By William L. Steen
Art by Wally Neibart
Leap year can raise some confusing questions. Why does leap year come every four years? Why do we add an extra day to February?
If you lived in Rome two thousand years ago, that extra day wasn't even considered a day at all. Confused? Don't worry. Our modern leap-year tradition started with a year that was even more confusing. It didn't have one extra day; it had ninety. It was known as the "year of confusion."
The year of confusion was put into effect by a Roman leader named Julius Caesar. His goal was not to create confusion but to end the confusion that existed.
Before Caesar's time, the Romans often added or removed days from their calendar without any scientific reason. Caesar wanted to reform the Roman calendar, which had 355 days and which was basically a lunar calendar. But there was a problem--the calendar was so far off track that the months and holidays were no longer in their traditional seasons. For us, it would be like having Thanksgiving in September. This had been caused by decades of sloppy calendar keeping and by the fact that lunar calendars do not follow the seasons. Caesar decided to return the months to their normal seasons before introducing a new calendar.

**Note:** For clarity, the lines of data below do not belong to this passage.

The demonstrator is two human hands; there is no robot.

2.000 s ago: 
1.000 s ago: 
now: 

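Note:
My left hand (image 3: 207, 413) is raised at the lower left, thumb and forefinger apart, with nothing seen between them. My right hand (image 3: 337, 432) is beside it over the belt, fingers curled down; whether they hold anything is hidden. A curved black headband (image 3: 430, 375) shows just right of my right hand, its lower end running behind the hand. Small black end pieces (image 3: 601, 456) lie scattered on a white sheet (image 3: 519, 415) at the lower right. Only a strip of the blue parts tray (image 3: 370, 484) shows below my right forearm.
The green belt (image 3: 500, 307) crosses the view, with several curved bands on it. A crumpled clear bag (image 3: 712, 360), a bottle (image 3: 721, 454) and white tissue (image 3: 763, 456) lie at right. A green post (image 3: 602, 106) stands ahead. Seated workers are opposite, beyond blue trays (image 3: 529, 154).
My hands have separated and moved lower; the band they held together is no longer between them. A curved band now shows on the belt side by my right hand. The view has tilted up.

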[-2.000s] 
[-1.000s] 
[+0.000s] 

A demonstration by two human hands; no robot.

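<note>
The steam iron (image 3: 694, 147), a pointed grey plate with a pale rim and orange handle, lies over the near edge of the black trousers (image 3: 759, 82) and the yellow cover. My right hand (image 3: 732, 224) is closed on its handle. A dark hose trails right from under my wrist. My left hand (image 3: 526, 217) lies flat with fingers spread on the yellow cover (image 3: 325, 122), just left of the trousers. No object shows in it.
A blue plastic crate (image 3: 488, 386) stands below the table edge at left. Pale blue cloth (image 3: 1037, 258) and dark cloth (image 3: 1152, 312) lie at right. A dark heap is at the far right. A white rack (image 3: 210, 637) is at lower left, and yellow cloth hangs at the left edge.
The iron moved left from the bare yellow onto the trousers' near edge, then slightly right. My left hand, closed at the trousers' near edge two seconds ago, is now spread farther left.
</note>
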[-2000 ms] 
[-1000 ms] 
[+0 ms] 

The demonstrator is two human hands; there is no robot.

To do this, Caesar followed the advice of an Egyptian astronomer named Sosigenes and added ninety days to the year that we know as 46 B.C. It became the longest leap year in history!
Caesar divided the ninety extra days into three temporary months. One month was added between February and March. Two other months were added after November. The year 46 B.C. had fifteen months and was 445 days long. No wonder it was called the year of confusion!
In reality, it was the year to end all confusion. It returned the months to their proper seasons and made it possible for Caesar to introduce his reformed calendar, which we call the Julian calendar, in 45 B.C. Taking Sosigenes' advice once again, Caesar made the new calendar a solar calendar, similar to that of the Egyptians. This would help to keep the calendar on track, since solar calendars follow the seasons.
To make the new calendar more accurate, one little bit of confusion was kept. We call it a leap day. It takes the Earth about 365 1/4 days to travel around the Sun. If every calendar year had 365 days, it would be shorter than the true year; if it had 366 days, it would be longer. This problem was solved by adding one extra day--a leap day--to February every fourth year.
At first, this leap day was put between February 23 and 24. It didn't have its own number, and it wasn't even counted as a real day. Eventually leap day was moved to the end of February and given a number. Today February 29 still appears on our calendar every leap year.
A few improvements to the calendar have been made since Caesar's time, but his year of confusion and introduction of a solar calendar ironed out most of the wrinkles.
If you feel that it's confusing to add a day to February every four years, imagine living in the year of confusion!